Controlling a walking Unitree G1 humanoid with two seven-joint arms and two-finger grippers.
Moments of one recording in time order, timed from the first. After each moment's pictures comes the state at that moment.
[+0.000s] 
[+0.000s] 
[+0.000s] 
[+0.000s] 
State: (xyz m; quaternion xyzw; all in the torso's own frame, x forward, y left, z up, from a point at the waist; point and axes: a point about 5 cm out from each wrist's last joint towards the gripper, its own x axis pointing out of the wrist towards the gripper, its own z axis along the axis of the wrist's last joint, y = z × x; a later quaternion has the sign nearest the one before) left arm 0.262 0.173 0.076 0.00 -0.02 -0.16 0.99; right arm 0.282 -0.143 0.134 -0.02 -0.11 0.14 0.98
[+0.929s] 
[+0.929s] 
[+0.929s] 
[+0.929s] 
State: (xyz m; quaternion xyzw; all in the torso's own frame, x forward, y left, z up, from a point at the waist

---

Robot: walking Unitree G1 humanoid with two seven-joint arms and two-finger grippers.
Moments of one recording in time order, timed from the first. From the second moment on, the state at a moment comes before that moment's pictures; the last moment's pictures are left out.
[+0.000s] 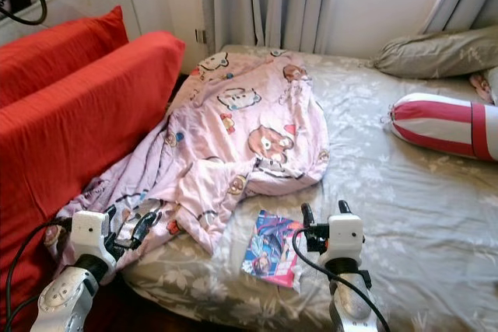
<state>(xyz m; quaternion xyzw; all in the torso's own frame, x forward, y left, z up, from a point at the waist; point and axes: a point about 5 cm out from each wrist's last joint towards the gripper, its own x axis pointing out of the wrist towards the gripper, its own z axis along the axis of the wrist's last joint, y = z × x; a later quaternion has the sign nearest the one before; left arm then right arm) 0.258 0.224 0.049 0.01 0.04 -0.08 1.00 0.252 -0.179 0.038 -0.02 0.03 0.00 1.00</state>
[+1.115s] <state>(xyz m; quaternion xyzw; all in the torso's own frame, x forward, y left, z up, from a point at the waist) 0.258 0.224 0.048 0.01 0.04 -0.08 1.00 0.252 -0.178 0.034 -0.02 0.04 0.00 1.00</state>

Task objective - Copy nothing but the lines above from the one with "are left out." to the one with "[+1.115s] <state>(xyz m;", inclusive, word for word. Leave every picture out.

Answer to this problem -
Moments of one recording in time order, timed from the first. From the second moment on, the state at a moment comes before that moment's pictures; the last moment's pictures are left out.
[+0.000s] 
<state>(xyz m; quaternion xyzw; all in the torso's own frame, x forward, y left, z up, from a point at the waist; point and axes: a point about 5 cm out from each wrist's last joint towards the gripper, its own x axis pointing out of the wrist towards the gripper, its own z axis along the axis of the wrist's last joint, y = z × x; a later quaternion has the sign nearest the one before; left arm then right arm) 0.258 0.224 0.049 0.01 0.04 -0.08 1.00 0.252 -0.179 0.038 -0.02 0.03 0.00 1.00</state>
[+1.115s] <state>(xyz m; quaternion xyzw; all in the torso's own frame, x forward, y left, z up, from a point at the waist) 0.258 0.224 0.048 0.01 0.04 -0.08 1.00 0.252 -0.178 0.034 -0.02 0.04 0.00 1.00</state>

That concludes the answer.